Off duty
Off duty

Jonathan White Tech IOSH, director, J W Facilities

I was very young when I started diving. I’d seen every Jacques Cousteau movie and at the age of 16 took myself off with my tent to Salcombe in Devon for two weeks to learn how to dive.


You could look at the way I was taught back then and say, “That’s dangerous”. For example, we learned that if you had an issue with your regulator (which delivers air from the cylinder to the diver), you swam over to your buddy and shared theirs! The reality is you might panic and snatch their regulator, so now everyone dives with two regulators. It’s all about redundancy. Equipment has changed and you now have kit to help your buoyancy, both up and down.

There was a long stretch when I didn’t dive but I got the bug again in 2004. My daughter was 14 and wanted to do something different. A friend suggested diving, so she tried it and enjoyed it. She travelled the world to go diving. I tagged along and joined in too.

I decided to gain more qualifications. Whoever you learn with – the Professional Association of Diving Instructors (PADI), Scuba Schools International, the British Sub-Aqua Club (BSAC) – you start at the bottom of the ladder. I don’t like being on the bottom rung, so I rose to the challenge, gaining qualifications to become a rescue diver with PADI before switching to BSAC.

There are two aspects of diving I particularly enjoy. The first is taking people who’ve never been before and seeing the pleasure they get from it. The second is challenging myself – for example, diving to a wreck that’s accessible only at certain times of day and is a bit risky due to the tides. You must plan very carefully.

The reality is you might panic and snatch [your buddy’s] regulator


When planning a dive, you do two types of risk assessment. The first is during the preparation stage when you look at things like equipment weight so that you don’t injure your back. The second, which is like a dynamic risk assessment, is the “incident pit”. You can visualise the pit as a U-shape. If you fail to check something when you’re on the surface – say, your spare cylinder – you are already some way down the U. The sides become steeper the further down. If you then find you have no air in your spare cylinder, you swiftly reach the bottom and you’re in serious trouble. The point is that, if you do your checks, stay at the top of the U and don’t ever go down into the pit you will be OK. It’s about planning, preparation and situational awareness at all levels.
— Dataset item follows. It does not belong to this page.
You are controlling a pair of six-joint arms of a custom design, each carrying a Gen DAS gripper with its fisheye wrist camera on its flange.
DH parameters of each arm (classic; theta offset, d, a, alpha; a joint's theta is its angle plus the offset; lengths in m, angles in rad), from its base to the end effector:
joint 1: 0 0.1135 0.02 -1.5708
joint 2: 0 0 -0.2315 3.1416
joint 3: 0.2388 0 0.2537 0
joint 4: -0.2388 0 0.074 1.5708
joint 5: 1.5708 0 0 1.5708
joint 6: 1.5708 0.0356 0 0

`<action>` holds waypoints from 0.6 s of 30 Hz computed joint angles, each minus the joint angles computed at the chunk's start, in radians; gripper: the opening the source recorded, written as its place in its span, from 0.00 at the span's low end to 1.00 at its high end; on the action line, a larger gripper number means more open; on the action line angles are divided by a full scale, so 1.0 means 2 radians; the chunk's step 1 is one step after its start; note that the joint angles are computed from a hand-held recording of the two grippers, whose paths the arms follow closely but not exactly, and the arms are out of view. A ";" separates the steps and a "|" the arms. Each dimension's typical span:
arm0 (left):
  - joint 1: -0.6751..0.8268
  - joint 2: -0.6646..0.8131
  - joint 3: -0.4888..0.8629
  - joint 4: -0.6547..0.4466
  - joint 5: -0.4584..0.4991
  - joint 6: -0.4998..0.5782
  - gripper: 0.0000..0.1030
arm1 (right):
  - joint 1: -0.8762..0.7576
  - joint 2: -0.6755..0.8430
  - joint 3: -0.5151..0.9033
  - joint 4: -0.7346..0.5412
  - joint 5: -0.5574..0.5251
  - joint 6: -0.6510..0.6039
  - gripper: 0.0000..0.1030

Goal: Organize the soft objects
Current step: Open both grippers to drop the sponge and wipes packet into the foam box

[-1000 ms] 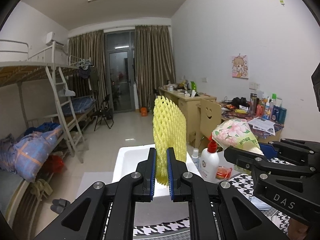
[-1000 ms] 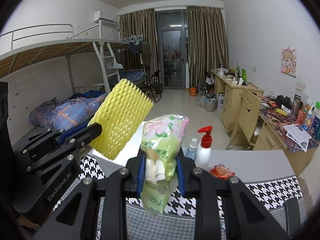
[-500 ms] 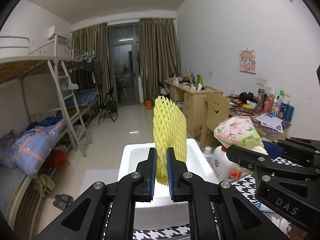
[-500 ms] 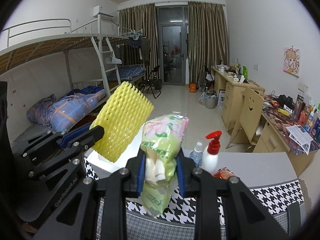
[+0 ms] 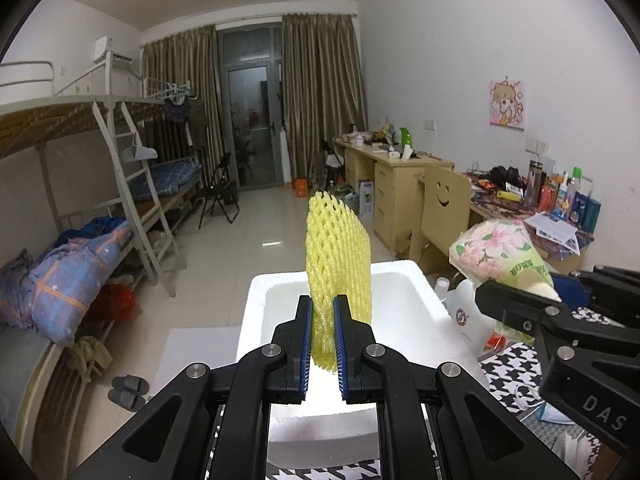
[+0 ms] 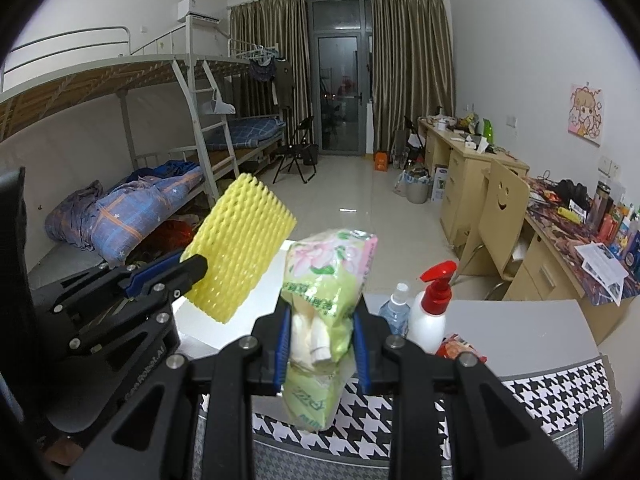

Jonathan-White-Tech-IOSH-diretor-J-W-Facilities-and-diver-close-upPut simply, you can’t breathe water. You need the right support team on the surface and the correct first aid, both oxygen and automated external defibrillator, and to know the location of a recompression chamber and the nearest hospital. You plan the dive and dive the plan. It’s like flying an aircraft with pre-flight checks: it takes about 45 minutes to kit up and brief. Anything that goes wrong will be medical, or malfunctioning kit underwater, or nature oriented. I practise rescue skills in the pool and in open water every two months.

One of my best experiences was finding a set of Venetian pots off the Tunisian coast. I spotted something curved, so I dropped down to take a look. They were covered in sea life, so I scraped a small area clean and saw they were pots. They were sitting on the wreck of a 2,000-year-old ship – an old Venetian galley.

The worst experience was when my co-diver’s regulator did a “free flow”, which means it didn’t turn off. I saw his gauge and he had one-third of a cylinder remaining – about 30 seconds until he ran out of air – so I gave him my spare air and we ascended gradually. It was a very measured recovery, but it could have gone horribly wrong if he’d panicked. We were coming from around 35 m and the water temperature was about 4°C. Fortunately, he knew the emergency action plan.

I’d recommend diving to anyone. You can dive from when you’re 14, and there’s no upper age limit. You need to be physically fit, but disability is no barrier. I’m trained as an adaptive diving instructor, which means I can take out physically challenged trainee divers. When I was in the military, I was stationed in Iraq. We had many battle casualties, some with life-changing injuries. I felt I needed to give something back, and lots of the people I train in adaptive diving are ex-military.

One lad I dived with had sustained a back injury and only had use of his arms. After being helped from his wheelchair he was able to roll into the water. Once in, his disability wasn’t an issue. He’d spent two years largely confined indoors. Mentally he had been in a bad place, and diving changed that.